Moins que vous ne le pensez, mieux stratifiés que vous ne le pensez. Nous avons livré une couverture de régression utile avec 200 cas sur cinq tranches bien définies et vu des jeux de données de 5 000 cas qui rataient tout ce qui comptait parce qu’ils n’étaient pas stratifiés. Commencez à 200, stratifiés, puis faites croître le seau de rejeu cas par cas à partir des postmortems.
Devrais-je utiliser des évaluateurs humains ou LLM-as-judge ?
Les deux, avec les humains qui calibrent le juge. Les humains ne peuvent pas suivre le volume dont a besoin une gate CI de cycle de release. Le juge remplit le volume, les humains calibrent le juge — mesuré chaque semaine avec Spearman ρ ≥ 0,7. L’un ou l’autre seul est un mode d’échec.
Comment tester des sorties non déterministes ?
Scorer la distribution, pas la chaîne. Scorer avec une grille que le juge peut appliquer à travers les formulations, et exécuter chaque entrée trois à cinq fois à température > 0 afin que le score conscient des tranches porte sur une distribution de complétions plutôt que sur un échantillon unique. Resserrer la température uniquement pour les cas qui ont véritablement besoin de sorties déterministes (appels d’outils à sortie structurée, classification).
Quelles métriques privilégier pour la première gate de qualité CI ?
Achèvement de tâche et une gate de sécurité. Les deux par tranche. Ajouter plus de dimensions avant que les deux premières ne soient calibrées produit du bruit ; les équipes qui en expédient davantage finissent généralement par bloquer sur le bruit. Ajoutez la fidélité ensuite lorsque vous activez la récupération ; ajoutez la latence une fois que les deux premières sont stables.
Références
- Pan, Tianpan. "The Semver Lie: how a minor LLM update broke production." 29 avril 2026. Le mode d'échec nommé de 2026 pour l'analyse de régression consciente des tranches ; les scores agrégés tiennent stable tandis qu'une tranche à faible volume régresse silencieusement.
- Zheng et al. "Judging LLM-as-a-Judge with MT-Bench and Chatbot Arena." arXiv:2306.05685. Preuve empirique que des juges LLM forts s'accordent avec les évaluateurs humains à des niveaux d'accord approximativement inter-humains (≈ 80 %) sur des tâches ouvertes, avec des modes d'échec rapportés que les audits de calibration contre les humains sont conçus pour détecter.
- Kirkpatrick et al. "Overcoming catastrophic forgetting in neural networks." PNAS / arXiv:1612.00796. Le résultat fondateur sur l'oubli catastrophique dans les réseaux neuronaux affinés — pourquoi un LLM personnalisé affiné doit être soumis à des tests de régression pour perte de capacité générale, pas seulement pour gain sur la tâche cible.

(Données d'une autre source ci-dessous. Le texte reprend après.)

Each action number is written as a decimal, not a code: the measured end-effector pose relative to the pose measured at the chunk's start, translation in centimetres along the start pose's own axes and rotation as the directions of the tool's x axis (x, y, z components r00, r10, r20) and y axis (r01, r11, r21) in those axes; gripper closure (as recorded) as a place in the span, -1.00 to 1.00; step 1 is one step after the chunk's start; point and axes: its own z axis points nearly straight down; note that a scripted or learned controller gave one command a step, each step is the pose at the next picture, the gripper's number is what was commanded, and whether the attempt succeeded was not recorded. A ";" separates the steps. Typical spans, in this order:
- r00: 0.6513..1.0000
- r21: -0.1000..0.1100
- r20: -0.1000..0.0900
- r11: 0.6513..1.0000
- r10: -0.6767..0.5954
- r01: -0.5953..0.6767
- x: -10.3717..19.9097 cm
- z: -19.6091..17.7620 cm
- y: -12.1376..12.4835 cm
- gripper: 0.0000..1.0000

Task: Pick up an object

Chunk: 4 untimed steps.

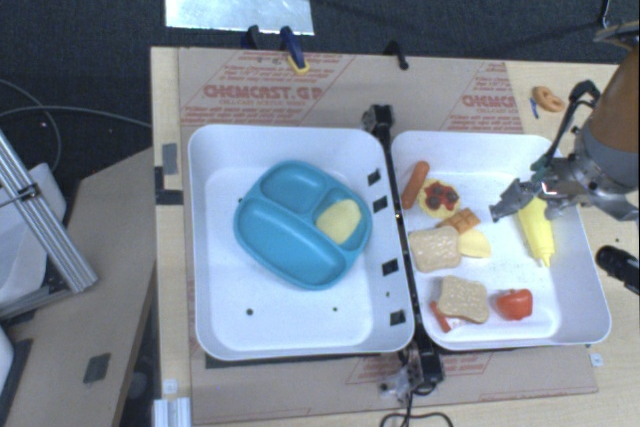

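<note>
Two shallow white plastic bins sat side by side on the desk. The left bin held one glossy blue divided plate with one pale yellow lump. The right bin held one sausage, two bread slices, one tomato and one smooth yellow corn cob. The claw hung at the frame's right, directly above the cob's upper end; I cannot tell its opening.
</note>
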 end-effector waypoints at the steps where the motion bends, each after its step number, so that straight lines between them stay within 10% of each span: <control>1: 1.000 -0.010 -0.003 1.000 -0.012 0.012 11.5 -12.5 -4.1 -1.00; 2: 1.000 -0.001 0.000 1.000 -0.002 0.002 12.1 -10.7 -3.9 -1.00; 3: 1.000 -0.004 0.000 1.000 -0.007 0.007 12.0 -11.8 -3.8 1.00; 4: 1.000 0.004 0.000 1.000 0.003 -0.003 12.8 -6.0 -4.5 1.00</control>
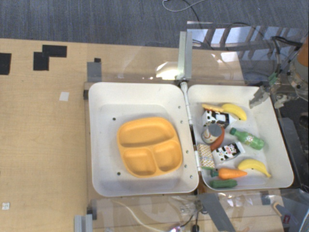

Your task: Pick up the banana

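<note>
While the pincer (260, 96) hangs at the right bin's (287, 166) far right rim, you've got two bananas to pick from.
Can't tell whether it's apart or together. One banana (234, 111) lies just left of the pincer, touching a cow-print carton (214, 117); the other banana (254, 166) sits near the bin's front right, beside the carrot (230, 173). Go for the nearer one; drop straight down across its middle.
</note>
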Robot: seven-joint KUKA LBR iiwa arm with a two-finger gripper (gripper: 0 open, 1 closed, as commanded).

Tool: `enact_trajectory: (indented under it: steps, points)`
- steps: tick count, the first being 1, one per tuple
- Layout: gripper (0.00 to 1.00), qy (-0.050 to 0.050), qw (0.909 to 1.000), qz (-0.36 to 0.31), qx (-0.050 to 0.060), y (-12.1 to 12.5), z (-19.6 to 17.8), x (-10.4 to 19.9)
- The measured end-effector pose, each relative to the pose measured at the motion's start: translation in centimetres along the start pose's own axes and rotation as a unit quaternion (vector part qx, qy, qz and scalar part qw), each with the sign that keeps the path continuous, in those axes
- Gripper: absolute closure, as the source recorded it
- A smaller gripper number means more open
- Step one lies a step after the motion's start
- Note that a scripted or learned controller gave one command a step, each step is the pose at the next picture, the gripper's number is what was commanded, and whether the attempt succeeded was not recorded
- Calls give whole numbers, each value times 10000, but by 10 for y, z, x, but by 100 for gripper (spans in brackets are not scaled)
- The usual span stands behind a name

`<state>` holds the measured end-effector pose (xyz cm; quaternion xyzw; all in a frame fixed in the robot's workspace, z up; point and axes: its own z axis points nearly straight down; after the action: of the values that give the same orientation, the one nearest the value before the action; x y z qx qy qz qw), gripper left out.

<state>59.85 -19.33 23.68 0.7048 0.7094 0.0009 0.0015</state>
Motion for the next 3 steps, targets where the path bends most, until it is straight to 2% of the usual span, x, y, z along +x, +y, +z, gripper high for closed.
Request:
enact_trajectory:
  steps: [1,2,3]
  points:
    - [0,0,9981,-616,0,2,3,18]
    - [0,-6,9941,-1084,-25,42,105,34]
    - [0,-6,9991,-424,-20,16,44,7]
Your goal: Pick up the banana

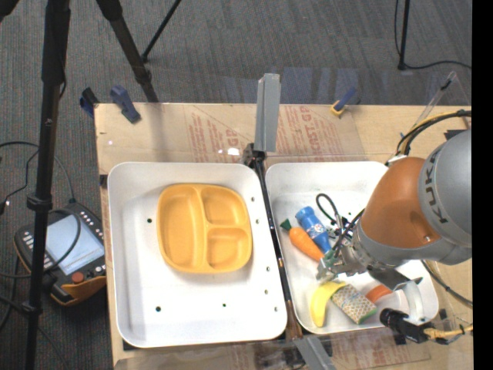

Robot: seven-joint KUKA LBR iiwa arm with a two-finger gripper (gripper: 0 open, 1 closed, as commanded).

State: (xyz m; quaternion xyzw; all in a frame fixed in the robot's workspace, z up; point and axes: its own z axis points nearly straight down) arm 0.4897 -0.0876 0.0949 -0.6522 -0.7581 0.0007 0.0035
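Note:
The yellow banana (323, 300) lies near the front edge of the right bin (339, 179), its upper end tucked under the gripper. My gripper (331, 265) hangs just above that end, between the banana and an orange carrot (306, 243). The grey arm with its orange band (399, 208) reaches in from the right and hides the bin's right half.
A blue bottle (312, 223) lies behind the carrot. A speckled sponge-like block (354, 304) touches the banana's right side, with a red object (377, 293) beyond it. The left bin (131, 284) holds a yellow divided plate (206, 227). A grey post (267, 114) stands behind the bins.

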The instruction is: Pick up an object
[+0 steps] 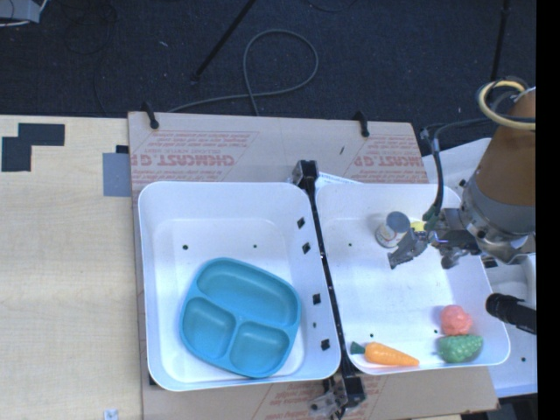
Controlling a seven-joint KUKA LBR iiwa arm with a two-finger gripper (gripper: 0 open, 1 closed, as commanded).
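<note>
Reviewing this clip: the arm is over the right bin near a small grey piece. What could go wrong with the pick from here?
1. The small grey object sits just beside the gripper, so a slightly off descent may knock it aside rather than grasp it.
2. The carrot, pink object and green object lie against the right bin near its front wall, leaving the gripper little room there.

Two white bins sit side by side on the bench (61,269). The left bin (166,217) holds a blue divided tray (238,315). In the right bin (367,322), the pincer (411,250) hovers just beside a small grey cylinder (391,229); a carrot (391,354), a pink ball (455,319) and a green lump (460,348) lie near the front edge.
</note>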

- Amazon Web Services. "SageMaker Deployment Guardrails — blue/green deployments and canary monitoring." Le contraste API fermée : gates sur les métriques d'infrastructure (latence, erreurs, CPU) plutôt que sur la qualité sémantique par tranche.

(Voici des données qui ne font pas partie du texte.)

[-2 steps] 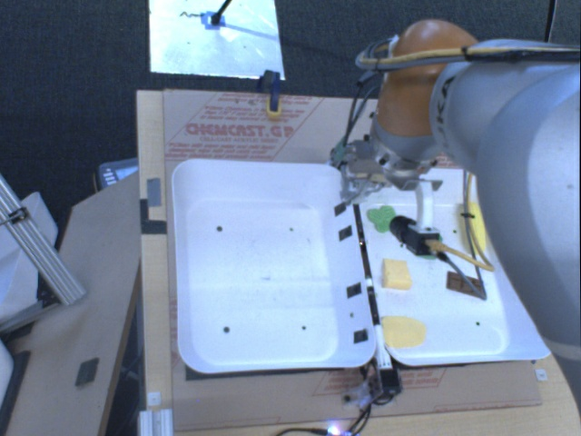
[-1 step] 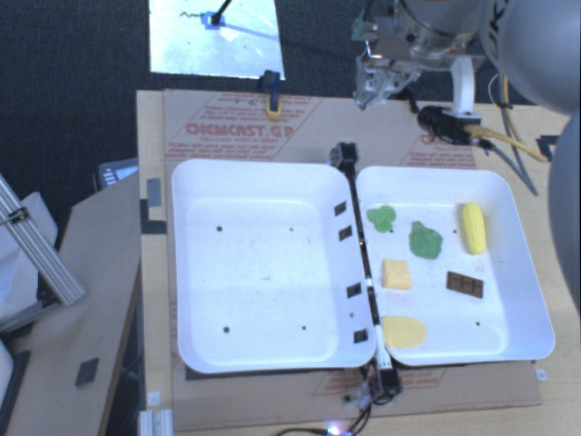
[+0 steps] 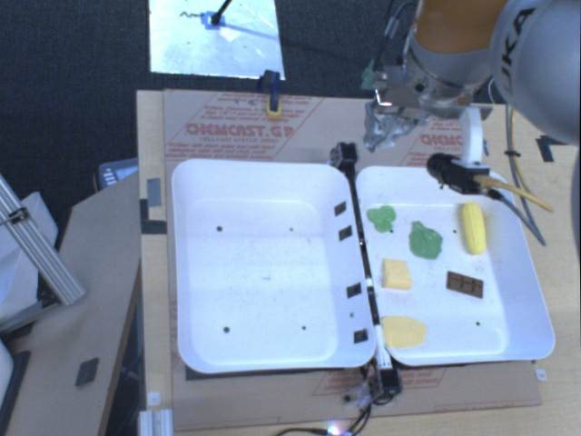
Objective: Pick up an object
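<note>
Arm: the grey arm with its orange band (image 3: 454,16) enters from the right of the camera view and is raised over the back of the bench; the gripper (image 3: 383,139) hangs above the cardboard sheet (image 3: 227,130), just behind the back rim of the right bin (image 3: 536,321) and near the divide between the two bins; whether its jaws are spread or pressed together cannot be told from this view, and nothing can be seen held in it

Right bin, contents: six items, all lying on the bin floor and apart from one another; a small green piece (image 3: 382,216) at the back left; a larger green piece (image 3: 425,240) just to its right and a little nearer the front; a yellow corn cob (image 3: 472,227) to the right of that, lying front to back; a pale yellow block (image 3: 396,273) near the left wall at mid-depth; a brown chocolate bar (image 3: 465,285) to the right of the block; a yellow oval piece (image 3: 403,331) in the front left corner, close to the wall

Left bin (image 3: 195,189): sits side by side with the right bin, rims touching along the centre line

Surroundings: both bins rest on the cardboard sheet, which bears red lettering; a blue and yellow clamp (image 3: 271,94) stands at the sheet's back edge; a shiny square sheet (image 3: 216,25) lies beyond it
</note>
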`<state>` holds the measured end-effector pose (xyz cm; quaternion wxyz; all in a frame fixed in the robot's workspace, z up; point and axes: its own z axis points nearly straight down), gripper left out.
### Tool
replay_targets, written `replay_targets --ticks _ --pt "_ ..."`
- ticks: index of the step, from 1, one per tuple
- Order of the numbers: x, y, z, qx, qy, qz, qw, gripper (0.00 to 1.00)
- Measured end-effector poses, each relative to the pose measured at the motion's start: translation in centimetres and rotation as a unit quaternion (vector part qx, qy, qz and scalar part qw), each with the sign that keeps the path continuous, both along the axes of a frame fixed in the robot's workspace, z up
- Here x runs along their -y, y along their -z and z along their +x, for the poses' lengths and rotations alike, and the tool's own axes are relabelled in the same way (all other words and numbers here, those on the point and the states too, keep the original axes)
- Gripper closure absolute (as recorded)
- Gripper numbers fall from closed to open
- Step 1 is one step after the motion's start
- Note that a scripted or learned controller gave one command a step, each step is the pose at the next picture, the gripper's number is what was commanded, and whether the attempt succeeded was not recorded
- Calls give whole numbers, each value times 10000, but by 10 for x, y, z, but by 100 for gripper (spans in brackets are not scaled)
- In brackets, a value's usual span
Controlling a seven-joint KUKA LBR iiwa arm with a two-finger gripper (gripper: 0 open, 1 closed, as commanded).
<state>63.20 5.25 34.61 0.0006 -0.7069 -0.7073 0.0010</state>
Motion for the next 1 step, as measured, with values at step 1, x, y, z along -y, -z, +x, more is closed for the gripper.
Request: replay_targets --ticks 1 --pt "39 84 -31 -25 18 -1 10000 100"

- Spearman, C. "The proof and measurement of association between two things." American Journal of Psychology, 15(1):72–101, 1904. Le coefficient de corrélation de rang qui ancre la gate consciente des tranches — robuste à la dérive de l'échelle de scoring du juge, ce qui est la propriété dont nous avions besoin.

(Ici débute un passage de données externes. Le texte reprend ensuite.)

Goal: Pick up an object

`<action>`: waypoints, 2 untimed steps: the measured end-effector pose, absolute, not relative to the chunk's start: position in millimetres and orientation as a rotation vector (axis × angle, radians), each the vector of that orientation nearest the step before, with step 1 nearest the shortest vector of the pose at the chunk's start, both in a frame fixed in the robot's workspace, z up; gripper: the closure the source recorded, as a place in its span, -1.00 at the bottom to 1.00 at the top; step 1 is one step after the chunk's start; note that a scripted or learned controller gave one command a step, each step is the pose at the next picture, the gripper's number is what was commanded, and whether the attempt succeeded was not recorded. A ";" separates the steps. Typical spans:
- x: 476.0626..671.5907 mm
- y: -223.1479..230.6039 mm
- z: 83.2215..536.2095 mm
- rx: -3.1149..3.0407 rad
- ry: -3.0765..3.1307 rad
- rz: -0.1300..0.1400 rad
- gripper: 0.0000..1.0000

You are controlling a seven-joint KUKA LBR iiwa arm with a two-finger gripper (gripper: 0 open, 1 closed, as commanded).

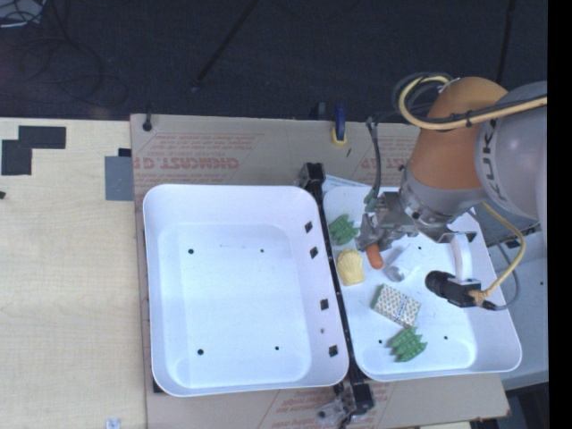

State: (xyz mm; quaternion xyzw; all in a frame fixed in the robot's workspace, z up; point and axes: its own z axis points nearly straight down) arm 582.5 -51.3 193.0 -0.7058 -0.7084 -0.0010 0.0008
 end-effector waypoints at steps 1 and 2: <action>611.0 18.5 219.9 -2.212 -2.229 -0.004 1.00; 541.2 29.5 203.7 -2.218 -2.213 0.010 1.00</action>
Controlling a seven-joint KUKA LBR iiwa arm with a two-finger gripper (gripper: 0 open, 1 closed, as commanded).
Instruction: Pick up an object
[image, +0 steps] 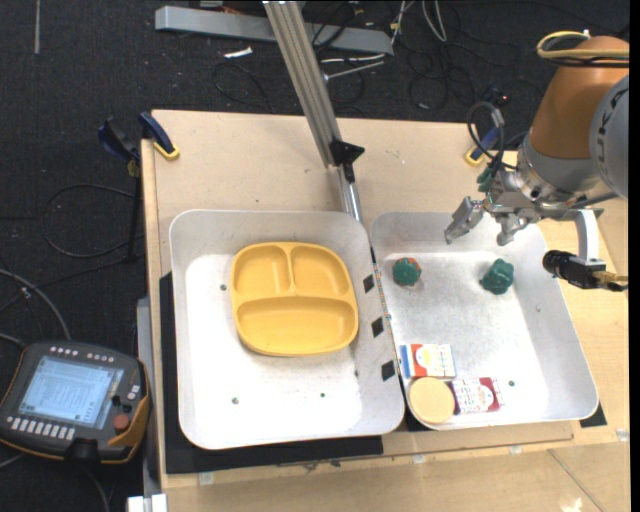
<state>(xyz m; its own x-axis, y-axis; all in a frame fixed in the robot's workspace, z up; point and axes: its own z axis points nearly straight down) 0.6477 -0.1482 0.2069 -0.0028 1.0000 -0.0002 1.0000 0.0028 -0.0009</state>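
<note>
Two bins side by side on the bench (250, 160). Left bin (200, 400): divided plate (294, 298) near its middle. Right bin (560, 350): two small lumps toward the far side, one (406, 271) left, one (497, 276) right, well apart. Near edge: small carton (427, 358), round lid (433, 399) just before it, packet (476, 395) touching the lid's right. Gripper (487, 225) above the far rim. Handheld control unit (70, 398) left of the bench.
</note>
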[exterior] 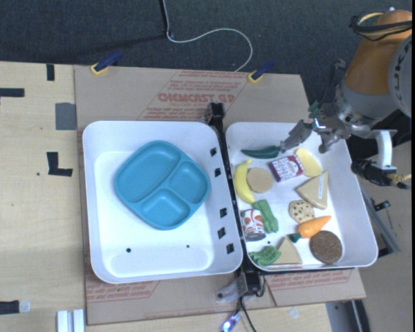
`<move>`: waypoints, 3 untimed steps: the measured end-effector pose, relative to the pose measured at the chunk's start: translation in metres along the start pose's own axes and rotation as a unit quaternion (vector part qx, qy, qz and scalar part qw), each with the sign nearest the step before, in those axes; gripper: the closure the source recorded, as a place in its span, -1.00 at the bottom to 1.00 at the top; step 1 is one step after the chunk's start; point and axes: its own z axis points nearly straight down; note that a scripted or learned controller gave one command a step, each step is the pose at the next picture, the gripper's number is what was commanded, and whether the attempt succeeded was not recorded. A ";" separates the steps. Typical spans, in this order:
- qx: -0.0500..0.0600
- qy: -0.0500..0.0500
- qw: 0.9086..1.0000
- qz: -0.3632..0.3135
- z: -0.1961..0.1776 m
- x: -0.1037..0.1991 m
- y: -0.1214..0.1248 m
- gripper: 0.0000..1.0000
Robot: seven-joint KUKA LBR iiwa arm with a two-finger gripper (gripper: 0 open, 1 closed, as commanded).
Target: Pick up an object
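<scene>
Hovering open, unladen, my pincer (310, 137) nears the right bin's (360, 213) twelve-o'clock rim; descent onto one toy remains.

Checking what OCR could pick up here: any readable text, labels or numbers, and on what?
Cardboard sheet under the bins: red printing in mirrored or upside-down lettering, too blurred to quote.
Small red packet in the right bin: white label, too small to read.
Small can in the right bin: printed wrapper, unreadable.
Nothing else carries text.
</scene>
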 end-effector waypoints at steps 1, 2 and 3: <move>-0.004 0.001 1.000 -0.002 -0.120 0.044 -0.073 -1.00; 0.000 0.001 1.000 -0.003 -0.138 0.103 -0.125 -1.00; 0.000 0.000 1.000 -0.001 -0.146 0.100 -0.123 1.00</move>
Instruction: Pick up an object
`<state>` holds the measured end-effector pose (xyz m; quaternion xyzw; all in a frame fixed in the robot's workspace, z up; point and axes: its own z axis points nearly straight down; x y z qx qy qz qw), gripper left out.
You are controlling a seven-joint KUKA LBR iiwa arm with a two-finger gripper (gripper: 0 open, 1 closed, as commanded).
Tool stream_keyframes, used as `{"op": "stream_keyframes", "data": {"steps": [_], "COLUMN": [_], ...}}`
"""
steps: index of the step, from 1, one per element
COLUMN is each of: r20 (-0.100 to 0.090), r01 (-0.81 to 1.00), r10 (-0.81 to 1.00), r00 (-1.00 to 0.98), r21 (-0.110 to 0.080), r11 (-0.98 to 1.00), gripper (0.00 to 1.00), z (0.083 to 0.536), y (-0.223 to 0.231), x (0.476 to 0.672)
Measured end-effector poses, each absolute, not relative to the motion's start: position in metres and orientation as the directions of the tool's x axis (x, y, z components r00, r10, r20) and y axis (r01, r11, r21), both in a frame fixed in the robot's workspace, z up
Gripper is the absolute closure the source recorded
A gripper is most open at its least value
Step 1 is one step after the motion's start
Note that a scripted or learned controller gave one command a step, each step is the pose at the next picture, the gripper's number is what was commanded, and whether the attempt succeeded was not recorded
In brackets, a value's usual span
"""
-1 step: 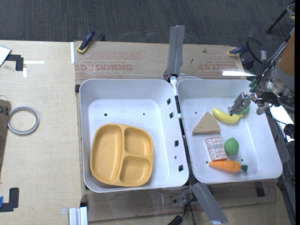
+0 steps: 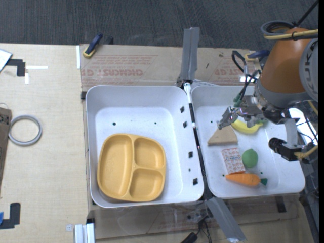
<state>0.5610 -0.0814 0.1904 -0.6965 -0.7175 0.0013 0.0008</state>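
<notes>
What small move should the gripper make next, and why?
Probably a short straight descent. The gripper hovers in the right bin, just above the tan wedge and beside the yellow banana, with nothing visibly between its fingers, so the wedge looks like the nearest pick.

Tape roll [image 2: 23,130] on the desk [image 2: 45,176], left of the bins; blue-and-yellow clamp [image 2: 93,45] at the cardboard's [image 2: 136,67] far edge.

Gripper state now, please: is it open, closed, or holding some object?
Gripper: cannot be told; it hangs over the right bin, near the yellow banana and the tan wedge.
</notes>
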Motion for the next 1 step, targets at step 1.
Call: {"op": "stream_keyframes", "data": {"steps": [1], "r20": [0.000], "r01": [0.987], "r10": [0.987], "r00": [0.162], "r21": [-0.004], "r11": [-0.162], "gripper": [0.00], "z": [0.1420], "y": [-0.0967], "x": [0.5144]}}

- DORA / Google Cloud. "Accelerate State of DevOps — change-failure-rate and time-to-restore-service metrics." La référence inter-industrielle pour « à quelle fréquence les déploiements provoquent des incidents » et « à quelle vitesse vous récupérez ». Les suites de régression qui bloquent à la gate font baisser la première métrique ; le rollback instantané ([article 5](/fr/blog/automated-llm-ci-cd-pipelines-with-instant-rollback/)) fait baisser la seconde.